Выбрать главу

А вообще-то я беспощадно продирал текст, сокращал, выкиды­вал целые куски. Из надиктованных почти тридцати листов оставил только шестнадцать.

— Эта большая, беспощадная, как вы сказали, работа по сокра­щению текста была связана с какими-то существенными измене­ниями первоначального замысла книги или нет?

— Вы знаете, когда пишешь какую-то первую вещь, непривыч­ную для тебя, — не будем при этом забывать, что книга о Сталин­граде писалась по горячим следам, среди войны и о войне, — хочет­ся впихнуть в нее все, что ты видел, что помнил, что думал, что сам пережил.

Так было у меня, например, с «Русскими людьми». В пер­вом варианте эта пьеса была страниц двести с лишним. Потом мы с Николаем Михайловичем Горчаковым, опытным режиссером, беско­нечно сокращали. Также и с «Днями и ночами» получилось. Я на­писал много того, что потом не вошло в окончательный текст. К со­жалению, у меня сейчас нет под руками чернового варианта этой книги — он хранится в ЦГАЛИ.

В черновом варианте была, например, целая глава, посвященная биографии Сабурова. В опубликованном тексте «Дней и ночей» эту главу заменили всего несколько абзацев. Не вошедшая в повесть глава была в известной мере ответом на вопрос: что думал я, че­ловек своего поколения, тогда, в мае-июне сорок третьего года, о некоторых проблемах, связанных с предвоенным временем.

Будучи человеком не только из интеллигентной семьи, а из семьи военной интеллигенции, из офицерской семьи, я, например, понял на войне, что часть нашей интеллигенции в 30-е годы непра­вильно относилась к армейской службе, да и с ней, с интеллиген­цией, в этом отношении часто поступали неправильно. Как много интеллигентов «откручивалось» от армии, проходило мимо одного­дичной службы, отказывалось оставаться сверхсрочниками. И с ка­кой легкостью им это удавалось! А ведь к концу войны оказалось, это я уже забегаю вперед, что около половины командиров стрелко­вых полков не были до войны профессионалами. Вот эта тема тоже проходила. Она частично где-то осталась в повести, но в черно­вом варианте она была более подробно разработана.

— Почему же эта глава не вошла в окончательный текст «Дней и ночей»?

— Дело, пожалуй, в том, что тогда, в сорок третьем году, у ме­ня не всегда хватало решимости додумать до конца на бумаге те трудные вопросы, которые поставило перед нашим поколением вре­мя и над которыми я, как и многие другие люди, мучительно раз­мышлял.

Все в этой главе было для меня тогда важно, в основе лежало верное, очевидно, чувство, но написано все это было наспех, в чем-то умозрительно и схематично. И когда я, понимая, что стено­грамма есть стенограмма, стал по первому разу править повесть, то без чьих-либо нажимов и настояний снял этот кусок.

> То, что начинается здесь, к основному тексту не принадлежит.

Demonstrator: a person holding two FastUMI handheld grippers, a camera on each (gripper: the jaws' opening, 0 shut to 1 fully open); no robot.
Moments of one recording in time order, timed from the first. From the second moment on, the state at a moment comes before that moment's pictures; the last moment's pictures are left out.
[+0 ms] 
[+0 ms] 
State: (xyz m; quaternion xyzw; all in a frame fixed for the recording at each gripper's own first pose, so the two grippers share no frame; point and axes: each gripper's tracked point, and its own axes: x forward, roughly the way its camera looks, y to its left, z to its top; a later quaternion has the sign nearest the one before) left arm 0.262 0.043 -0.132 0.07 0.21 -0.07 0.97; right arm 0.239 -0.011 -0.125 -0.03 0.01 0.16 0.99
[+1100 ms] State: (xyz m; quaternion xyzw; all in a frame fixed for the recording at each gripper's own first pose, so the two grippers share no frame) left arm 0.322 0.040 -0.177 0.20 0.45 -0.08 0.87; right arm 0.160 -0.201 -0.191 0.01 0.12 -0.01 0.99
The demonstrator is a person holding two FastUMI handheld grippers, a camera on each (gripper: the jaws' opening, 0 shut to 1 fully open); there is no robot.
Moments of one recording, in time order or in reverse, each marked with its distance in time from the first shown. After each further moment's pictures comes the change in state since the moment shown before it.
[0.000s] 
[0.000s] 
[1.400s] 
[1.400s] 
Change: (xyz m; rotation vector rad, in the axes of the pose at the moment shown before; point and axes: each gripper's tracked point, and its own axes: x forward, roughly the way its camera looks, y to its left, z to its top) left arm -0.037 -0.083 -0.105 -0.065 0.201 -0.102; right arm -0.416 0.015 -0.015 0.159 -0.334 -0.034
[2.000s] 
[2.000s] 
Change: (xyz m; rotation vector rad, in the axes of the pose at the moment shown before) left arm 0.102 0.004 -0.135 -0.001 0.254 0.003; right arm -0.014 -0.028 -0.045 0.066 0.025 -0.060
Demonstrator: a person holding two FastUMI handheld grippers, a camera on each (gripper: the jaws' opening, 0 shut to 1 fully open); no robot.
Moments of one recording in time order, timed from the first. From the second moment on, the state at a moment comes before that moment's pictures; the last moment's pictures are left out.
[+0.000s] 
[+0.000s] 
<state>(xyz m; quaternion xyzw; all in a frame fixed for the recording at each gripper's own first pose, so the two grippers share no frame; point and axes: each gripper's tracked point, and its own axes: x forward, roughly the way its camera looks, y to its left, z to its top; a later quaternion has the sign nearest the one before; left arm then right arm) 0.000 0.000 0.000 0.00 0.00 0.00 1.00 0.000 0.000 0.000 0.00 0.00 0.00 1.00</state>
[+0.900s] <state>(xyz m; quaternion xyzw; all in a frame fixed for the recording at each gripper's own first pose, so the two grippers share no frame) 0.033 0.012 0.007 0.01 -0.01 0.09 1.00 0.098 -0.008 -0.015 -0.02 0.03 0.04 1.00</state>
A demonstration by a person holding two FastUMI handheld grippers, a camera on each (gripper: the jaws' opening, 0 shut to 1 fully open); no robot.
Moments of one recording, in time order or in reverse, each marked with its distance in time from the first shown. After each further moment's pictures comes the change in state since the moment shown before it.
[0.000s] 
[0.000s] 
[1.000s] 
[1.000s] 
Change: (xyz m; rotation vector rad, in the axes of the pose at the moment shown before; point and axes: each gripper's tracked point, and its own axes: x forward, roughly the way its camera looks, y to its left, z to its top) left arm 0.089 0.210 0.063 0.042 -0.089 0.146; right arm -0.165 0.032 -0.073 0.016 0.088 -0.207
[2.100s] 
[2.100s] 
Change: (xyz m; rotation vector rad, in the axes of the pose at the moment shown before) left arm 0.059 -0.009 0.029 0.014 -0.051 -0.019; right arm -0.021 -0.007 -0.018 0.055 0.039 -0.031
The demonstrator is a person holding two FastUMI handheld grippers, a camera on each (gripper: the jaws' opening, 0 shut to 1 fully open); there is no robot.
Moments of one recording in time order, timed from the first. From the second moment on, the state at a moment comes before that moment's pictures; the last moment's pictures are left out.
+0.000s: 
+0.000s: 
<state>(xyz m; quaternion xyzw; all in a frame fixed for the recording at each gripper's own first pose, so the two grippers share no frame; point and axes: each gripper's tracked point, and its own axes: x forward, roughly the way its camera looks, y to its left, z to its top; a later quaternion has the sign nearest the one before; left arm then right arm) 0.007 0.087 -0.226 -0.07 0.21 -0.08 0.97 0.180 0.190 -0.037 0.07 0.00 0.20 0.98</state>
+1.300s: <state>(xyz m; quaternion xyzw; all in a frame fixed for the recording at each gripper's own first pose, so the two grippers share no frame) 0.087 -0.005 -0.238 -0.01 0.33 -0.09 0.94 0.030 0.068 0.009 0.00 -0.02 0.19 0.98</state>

Не знаю, удалось ли бы мне тогда его напечатать, если бы я этот кусок сохранил. Но я вынул его сам, потому что понял, что он не получился. Важный для меня по мыслям, он не стал прозой, не стал органичным куском книги, рвал повествование. Поэтому-то из первоначального текста «Дней и ночей» он я выбился, так сказать, сам собой. При этом в повести остались весьма острые для того вре­мени разговоры. Не предыстория Сабурова, а именно то, о чем дей­ствительно говорили на фронте, пытаясь постичь причины наших неудач в начале войны. К примеру, слова «драп», «драпанули», их ведь не потом придумали, они бытовали тогда на фронте.

Главу о биографии Сабурова, как своего рода литературный до­кумент, относящийся к истории создания «Дней и ночей», я позднее, уже в шестьдесят шестом году, снабдив соответствующими поясне­ниями, целиком напечатал в 78-м томе «Литературного наследства», посвященном советским писателям в годы Великой Отечественной войны. Вы об этом знаете.

В связи с разговором о значительном сокращении первоначаль­ного текста «Дней и ночей» я хотел бы еще сказать следующее. Браться диктовать стенографистке или пользоваться, вот как сей­час мы с вами, диктофоном можно только при твердой решимости в дальнейшем сокращать надиктованное. При твердом сознании, что это только первый черновик. Иначе человек, который работает со стенографисткой или пользуется диктофоном, становится графома­ном. Я это понял еще в самом начале работы и не держался потом за куски и кусочки.

Мне, как я уже говорил, нравилась книга. Мне казалось, что я создал в ней сразу нечто более значительное, чем выяснилось впо­следствии. Может, это было ощущение молодости и войны, опасно­сти, трудности обстоятельств, в которых делалась книга,— все это сказывалось, конечно. Но, в общем, я несколько обольщался. Но я никогда не обольщался насчет того, что пишу набело.